Aproveitem a quarentena, famílias empresárias

“Aproveitar este momento para revisitar o seu modelo de convivência e repensar relações pode ser uma boa prática neste momento de clausura”, orienta Lanz | Foto: Freepik

*Por Thomas Lanz

Estamos experimentando situações nunca antes imaginadas ou vivenciadas aqui em nosso país em decorrência da pandemia do coronavírus. Algumas medidas já decretadas pelas autoridades irão, pelo menos temporariamente, mudar o curso de nosso cotidiano, sem falar dos milhões de estabelecimentos comerciais, de prestação de serviços e industriais que igualmente serão afetados em menor ou maior escala pelo vírus, que se alastra numa velocidade incrível globo afora.

Todos, homens, mulheres, acadêmicos, profissionais liberais, políticos, empresários e empreendedores estão em busca de respostas e soluções para a pandemia que se alastra. Resoluções concretas e efetivas ainda não existem. Estamos diante de um grande ponto de interrogação e a única e mais segura conclusão que temos é: Fiquem em casa! Não saiam! Evitem qualquer tipo de contaminação!

Existe um esforço coletivo buscando amenizar os longos dias que muitos cidadãos terão que passar trancafiados em seus lares. Matérias em revistas, entrevistas, reportagens televisivas entre outros dão dicas e sugestões do que fazer, como aproveitar o tempo seja trabalhando ou brincando. Outras matérias abordam por sua vez aspectos muito interessantes do que fazer consigo mesmo.

Desde o advento da Internet, a interconectividade passou a ser o modus operandi de boa parte da humanidade. Precisamos estar continuamente expostos, conectados uns aos outros, através de múltiplos aplicativos existentes, jogos, grupos de conversas, etc. Mas eu me pergunto: e quando dedicamos tempo a nós mesmos, à reflexão, a uma boa leitura, apreciação de boa música ou fazer com que a memória reviva bons momentos do passado?

Muitas famílias empresárias já passavam, antes mesmo desta crise, por momentos difíceis em suas relações. Vários fatores levaram as famílias a esta situação. Podemos destacar por exemplo: pais que somente se dedicam ao trabalho ou ao seu negócio, sem dar a devida atenção e aconchego a seus filhos. Filhos que se isolam escondendo-se atrás de seus iPhones e tablets. Os conflitos corriqueiros que existem entre pais e filhos, aumentam muitas vezes nas questões referentes à carreira e pressões psicológicas induzindo os a seguir os passos dos pais, acabam por igualmente contribuir para que os filhos se afastem mais de seus pais. O que ainda une a assim chamada família empresária, é o seu negócio. Por quanto tempo ainda?

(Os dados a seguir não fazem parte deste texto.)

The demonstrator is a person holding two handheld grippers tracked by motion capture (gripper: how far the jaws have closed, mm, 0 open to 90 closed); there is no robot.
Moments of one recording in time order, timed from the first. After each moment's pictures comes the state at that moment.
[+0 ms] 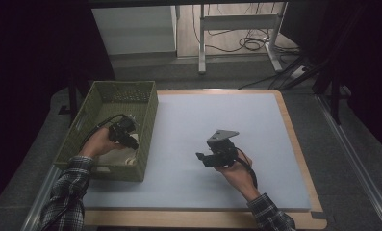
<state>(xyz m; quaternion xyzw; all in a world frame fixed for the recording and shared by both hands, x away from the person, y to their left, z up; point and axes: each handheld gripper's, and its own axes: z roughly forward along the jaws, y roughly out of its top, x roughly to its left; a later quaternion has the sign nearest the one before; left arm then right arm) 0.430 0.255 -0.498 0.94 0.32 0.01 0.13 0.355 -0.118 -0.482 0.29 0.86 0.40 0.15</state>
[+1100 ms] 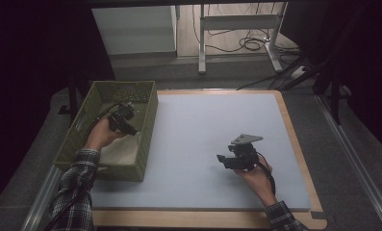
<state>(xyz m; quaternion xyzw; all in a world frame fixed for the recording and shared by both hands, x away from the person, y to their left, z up) 0.456 0.261 -0.472 0.89 0.42 0.09 0.17 0.358 -0.181 -0.505 0.36 0.84 0.39 0.15</state>
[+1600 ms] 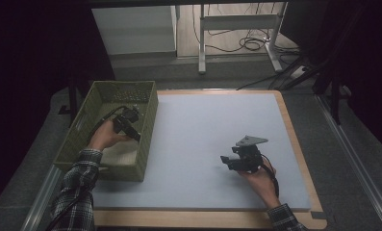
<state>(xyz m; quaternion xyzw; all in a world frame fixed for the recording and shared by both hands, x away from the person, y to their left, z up) 0.458 0.246 -0.487 0.90 0.42 0.06 0.12 0.354 -0.193 -0.509 0.37 0.83 0.39 0.15</state>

Aproveitar este momento para revisitar o seu modelo de convivência e repensar relações pode ser uma boa prática neste momento de clausura. Talvez os dias de quarentena possam permitir que as pessoas se envolvam em atividades conjuntas, deixando a empresa e seus negócios totalmente de lado. Assistir bons filmes e debater seu conteúdo pode ser muito bom para reconectar. Assistir a shows remotos ou bater papo sem uma pauta pode ser extremamente saudável. Discutir sobre questões sociais, políticas, etc. Importante é escolher um membro da família para coordenar todo este processo. Outra sugestão é a de aproveitar o tempo de quarentena para participar de uma imersão com uma consultoria para azeitar os relacionamentos. Em resumo, existem inúmeras possibilidades de se unir em torno de muitos assuntos que não tenham como foco central os seus negócios, mas que buscam melhorar o relacionamento e a interação de sua principal equipe de trabalho: os sócios.

Que seja este o momento que pais e filhos possam se reencontrar, mudar e criar os laços necessários para se tornarem mais unidos, de verdade. Este movimento cria os alicerces necessários em prol de todos, pois a consanguinidade não é o suficiente para formar uma verdadeira família empresária, mas boas e respeitosas relações o são.

*Thomas Lanz, presidiu a Carbex Indústrias Reunidas e a Giroflex SA. Teve importantes cargos de gestão na Mangels Industrial e Lafer Industria e Comercio. É conselheiro de administração certificado pelo Instituto Brasileiro de Governança Corporativa (IBGC), participando de conselhos tanto de empresas nacionais como estrangeiras. Formado em economia pela PUC – São Paulo e mestre em administração de empresas pelo INSEAD – França. É certificado pelo Family Firm Institute (FFI) de Boston – EUA. Tem inúmeros artigos publicados e foi co-autor dos livros “Aspectos Relevantes da Empresa Familiar” e “Empresas Familiares – Uma Visão Interdisciplinar” publicados pela Editora Saraiva e Editora Noeses, respectivamente.